§ EXERCISE
Print the data that follows word for word, leaving out any picture.
BEGIN
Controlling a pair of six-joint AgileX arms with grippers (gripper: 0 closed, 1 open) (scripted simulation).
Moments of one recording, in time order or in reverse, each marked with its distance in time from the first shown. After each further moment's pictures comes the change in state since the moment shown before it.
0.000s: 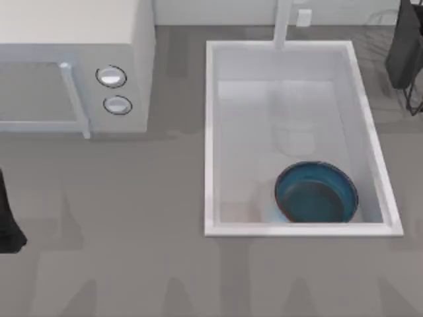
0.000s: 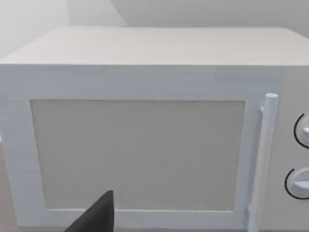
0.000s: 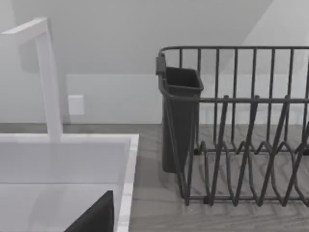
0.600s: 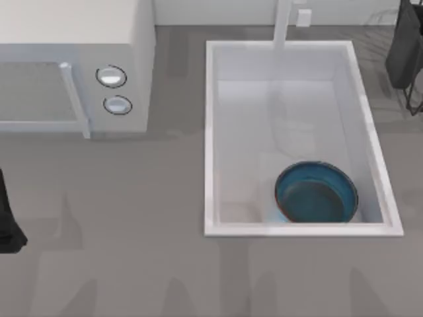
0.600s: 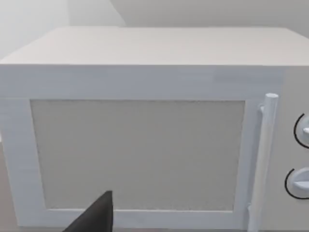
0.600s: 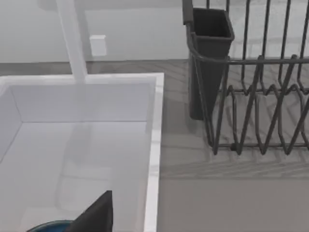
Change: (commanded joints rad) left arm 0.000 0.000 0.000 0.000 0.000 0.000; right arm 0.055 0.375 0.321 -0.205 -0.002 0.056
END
§ YOUR SOLUTION
Controlling a pair of six-joint AgileX arms with grippers (gripper: 0 closed, 1 open) (scripted simulation).
Moments of one recording, in time order or in reverse, each marked with its distance in time from the first shown. After each further moment's pictures comes the change in state since the moment shown before it.
0.000s: 
0.000s: 
0.000s: 
0.600s: 
0.600s: 
0.600s: 
Change: (commanded joints rad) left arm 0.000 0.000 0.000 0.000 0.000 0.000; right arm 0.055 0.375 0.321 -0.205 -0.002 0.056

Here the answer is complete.